Not one member among the 2,300 striking OC Transpo employees will go back to work without everybody going in, said union president Andre Cornellier.

On the weekend, city council requested that mechanics be allowed to return to get buses ready to run when the strike finally ends.

Yesterday, at a rally on the ATU picket line in front of the OC Transpo headquarters, Cornellier said the union would not play along with the city’s attempt to “divide and conquer.”

“To suggest that we are going to let mechanics cross our own picket line is unbelievable.

They want us to bust our own union,” he said.

Alain Mercier, the general manager of OC Transpo, suggested they may have to lay off around 500 workers during the first few weeks when service resumes, because there will not be enough road-ready buses for them to drive.
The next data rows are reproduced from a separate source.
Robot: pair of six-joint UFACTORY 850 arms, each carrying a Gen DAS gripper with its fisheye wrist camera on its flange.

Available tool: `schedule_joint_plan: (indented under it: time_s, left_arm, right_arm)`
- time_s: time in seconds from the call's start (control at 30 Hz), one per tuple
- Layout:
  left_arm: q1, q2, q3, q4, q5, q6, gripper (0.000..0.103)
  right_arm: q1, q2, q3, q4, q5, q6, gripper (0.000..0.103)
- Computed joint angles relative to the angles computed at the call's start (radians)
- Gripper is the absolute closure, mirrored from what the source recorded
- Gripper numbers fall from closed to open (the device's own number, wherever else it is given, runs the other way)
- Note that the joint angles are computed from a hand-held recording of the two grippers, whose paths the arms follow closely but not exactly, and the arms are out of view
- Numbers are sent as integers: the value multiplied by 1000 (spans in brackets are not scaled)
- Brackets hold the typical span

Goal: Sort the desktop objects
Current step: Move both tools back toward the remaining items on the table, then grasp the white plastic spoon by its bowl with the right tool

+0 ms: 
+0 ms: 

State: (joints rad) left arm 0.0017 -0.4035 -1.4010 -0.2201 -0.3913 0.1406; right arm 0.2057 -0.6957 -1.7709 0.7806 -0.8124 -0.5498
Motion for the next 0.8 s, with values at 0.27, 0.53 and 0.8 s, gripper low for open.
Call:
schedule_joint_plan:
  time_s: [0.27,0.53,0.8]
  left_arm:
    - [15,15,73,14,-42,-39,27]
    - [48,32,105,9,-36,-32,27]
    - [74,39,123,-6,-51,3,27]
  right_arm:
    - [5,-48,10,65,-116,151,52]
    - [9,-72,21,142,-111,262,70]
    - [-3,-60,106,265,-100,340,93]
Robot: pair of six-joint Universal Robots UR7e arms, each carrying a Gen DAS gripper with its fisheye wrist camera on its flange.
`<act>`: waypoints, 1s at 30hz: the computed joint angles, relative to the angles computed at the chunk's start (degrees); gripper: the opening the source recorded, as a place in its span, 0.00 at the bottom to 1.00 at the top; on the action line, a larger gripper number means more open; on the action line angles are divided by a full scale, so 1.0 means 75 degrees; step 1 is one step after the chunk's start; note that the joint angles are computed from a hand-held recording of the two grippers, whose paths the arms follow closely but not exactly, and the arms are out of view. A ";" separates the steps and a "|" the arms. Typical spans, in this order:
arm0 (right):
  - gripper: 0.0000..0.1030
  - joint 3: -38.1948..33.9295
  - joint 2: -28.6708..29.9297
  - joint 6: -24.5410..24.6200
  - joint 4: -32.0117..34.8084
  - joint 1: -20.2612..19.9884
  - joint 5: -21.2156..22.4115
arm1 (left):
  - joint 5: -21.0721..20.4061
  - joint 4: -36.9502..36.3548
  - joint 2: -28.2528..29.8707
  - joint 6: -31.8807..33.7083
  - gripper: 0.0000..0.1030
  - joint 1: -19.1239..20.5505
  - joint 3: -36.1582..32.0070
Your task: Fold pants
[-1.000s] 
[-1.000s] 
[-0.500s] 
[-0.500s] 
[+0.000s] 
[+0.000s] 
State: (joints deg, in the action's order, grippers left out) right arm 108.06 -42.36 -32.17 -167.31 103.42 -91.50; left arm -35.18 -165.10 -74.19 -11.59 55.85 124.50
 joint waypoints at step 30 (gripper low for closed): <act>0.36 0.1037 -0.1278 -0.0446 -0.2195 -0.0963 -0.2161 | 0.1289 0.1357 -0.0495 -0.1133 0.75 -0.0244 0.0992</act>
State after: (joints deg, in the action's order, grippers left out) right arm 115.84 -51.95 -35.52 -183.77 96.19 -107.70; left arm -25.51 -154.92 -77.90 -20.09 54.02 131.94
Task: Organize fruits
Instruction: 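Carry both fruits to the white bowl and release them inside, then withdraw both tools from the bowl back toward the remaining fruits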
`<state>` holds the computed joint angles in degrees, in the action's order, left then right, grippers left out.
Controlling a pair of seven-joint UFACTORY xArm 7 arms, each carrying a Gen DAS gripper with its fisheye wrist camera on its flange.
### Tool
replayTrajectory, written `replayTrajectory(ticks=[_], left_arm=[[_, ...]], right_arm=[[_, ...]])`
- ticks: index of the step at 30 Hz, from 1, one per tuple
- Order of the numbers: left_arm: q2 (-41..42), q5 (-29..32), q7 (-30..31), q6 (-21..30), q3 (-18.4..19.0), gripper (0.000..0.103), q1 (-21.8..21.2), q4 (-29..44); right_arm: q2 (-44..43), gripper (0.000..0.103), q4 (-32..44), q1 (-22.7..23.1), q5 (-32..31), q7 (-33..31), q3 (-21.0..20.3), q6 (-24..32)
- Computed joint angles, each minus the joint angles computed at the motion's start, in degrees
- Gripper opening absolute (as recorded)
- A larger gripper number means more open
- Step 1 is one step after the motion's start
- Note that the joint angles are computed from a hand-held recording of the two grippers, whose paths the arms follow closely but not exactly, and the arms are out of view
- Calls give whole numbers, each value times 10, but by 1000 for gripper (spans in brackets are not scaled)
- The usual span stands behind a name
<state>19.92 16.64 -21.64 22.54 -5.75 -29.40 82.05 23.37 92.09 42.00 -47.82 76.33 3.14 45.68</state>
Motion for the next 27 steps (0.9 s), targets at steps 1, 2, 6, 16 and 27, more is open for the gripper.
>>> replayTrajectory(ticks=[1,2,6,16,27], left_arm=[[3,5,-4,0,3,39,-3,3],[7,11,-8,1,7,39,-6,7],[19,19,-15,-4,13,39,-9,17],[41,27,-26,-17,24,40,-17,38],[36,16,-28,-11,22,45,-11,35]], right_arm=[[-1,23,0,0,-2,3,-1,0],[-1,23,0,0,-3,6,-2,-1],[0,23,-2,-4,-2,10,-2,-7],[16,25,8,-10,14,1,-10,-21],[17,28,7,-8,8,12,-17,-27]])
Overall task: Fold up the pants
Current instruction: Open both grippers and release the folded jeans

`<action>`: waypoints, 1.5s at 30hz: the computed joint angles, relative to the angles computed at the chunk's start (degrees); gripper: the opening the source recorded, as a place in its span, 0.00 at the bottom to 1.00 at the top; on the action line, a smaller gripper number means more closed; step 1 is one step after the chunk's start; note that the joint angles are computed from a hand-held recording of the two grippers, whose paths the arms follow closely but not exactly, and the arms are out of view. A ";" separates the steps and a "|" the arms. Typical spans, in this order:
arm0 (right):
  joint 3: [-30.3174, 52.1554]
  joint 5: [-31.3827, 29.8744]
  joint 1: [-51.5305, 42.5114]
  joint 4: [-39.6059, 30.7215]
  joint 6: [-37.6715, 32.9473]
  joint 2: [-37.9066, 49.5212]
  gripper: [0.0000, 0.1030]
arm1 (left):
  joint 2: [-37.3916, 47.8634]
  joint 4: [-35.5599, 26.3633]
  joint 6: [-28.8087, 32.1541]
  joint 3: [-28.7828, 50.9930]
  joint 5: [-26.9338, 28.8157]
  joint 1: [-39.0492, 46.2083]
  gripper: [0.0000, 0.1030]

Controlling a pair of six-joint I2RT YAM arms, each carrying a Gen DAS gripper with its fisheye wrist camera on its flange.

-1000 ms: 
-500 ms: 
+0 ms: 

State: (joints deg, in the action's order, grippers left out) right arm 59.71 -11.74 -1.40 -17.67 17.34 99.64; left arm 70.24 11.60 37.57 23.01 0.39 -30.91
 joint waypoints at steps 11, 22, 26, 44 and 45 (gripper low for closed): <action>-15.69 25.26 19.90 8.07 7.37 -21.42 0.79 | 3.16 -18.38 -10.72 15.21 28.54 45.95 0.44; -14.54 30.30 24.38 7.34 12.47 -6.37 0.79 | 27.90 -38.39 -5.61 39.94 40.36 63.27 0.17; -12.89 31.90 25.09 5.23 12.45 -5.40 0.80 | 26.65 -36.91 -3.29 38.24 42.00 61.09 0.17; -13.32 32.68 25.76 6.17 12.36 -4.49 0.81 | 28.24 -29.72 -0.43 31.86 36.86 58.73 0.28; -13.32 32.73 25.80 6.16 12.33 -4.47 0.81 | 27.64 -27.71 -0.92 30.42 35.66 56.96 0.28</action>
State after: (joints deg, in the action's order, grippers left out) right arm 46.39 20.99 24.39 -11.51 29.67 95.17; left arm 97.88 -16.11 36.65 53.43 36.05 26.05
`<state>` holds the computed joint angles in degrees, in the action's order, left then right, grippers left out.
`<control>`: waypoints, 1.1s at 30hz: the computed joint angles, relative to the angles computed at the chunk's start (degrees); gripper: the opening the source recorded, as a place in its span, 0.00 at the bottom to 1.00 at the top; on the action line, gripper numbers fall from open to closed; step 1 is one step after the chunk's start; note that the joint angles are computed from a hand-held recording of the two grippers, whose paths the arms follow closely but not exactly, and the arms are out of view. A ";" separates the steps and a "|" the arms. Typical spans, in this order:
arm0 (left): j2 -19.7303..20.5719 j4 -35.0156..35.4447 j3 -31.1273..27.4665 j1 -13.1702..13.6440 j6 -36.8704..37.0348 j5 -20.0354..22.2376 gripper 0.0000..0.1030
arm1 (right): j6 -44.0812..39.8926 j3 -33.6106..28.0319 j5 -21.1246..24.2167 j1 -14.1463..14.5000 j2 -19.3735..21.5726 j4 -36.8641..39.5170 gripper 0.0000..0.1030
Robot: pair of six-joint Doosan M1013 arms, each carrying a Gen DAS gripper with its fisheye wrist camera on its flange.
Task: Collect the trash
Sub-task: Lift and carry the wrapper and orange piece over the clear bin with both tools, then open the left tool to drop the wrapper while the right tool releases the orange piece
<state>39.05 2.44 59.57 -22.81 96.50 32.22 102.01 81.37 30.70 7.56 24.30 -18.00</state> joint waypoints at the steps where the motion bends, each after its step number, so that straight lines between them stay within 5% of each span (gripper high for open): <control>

ATU International vice-president Randy Graham told those gathered not to be bothered by those comments.

“The idea that people will be laid off because you are on strike, they should be ashamed of themselves,” he said. “The tactics used in this strike are unbelievable.”

Graham accused OC Transpo of mismanagement for having so many buses out of service before the strike.

Canadian Union of Public Employees joined striking OC Transpo employees on the picket lines for a day of solidarity yesterday.

CUPE national president Paul Moist presented Cornellier with a cheque for $5,000 to go toward the ATU strike fund and called on the city to get back to the table and deal with the union bargaining committee.

“We want a better working life in Ottawa, not a worse one,” Moist said. “If Larry O’Brien thinks we’re going to turn the clock back on 100 years of collective bargaining, he’s wrong.”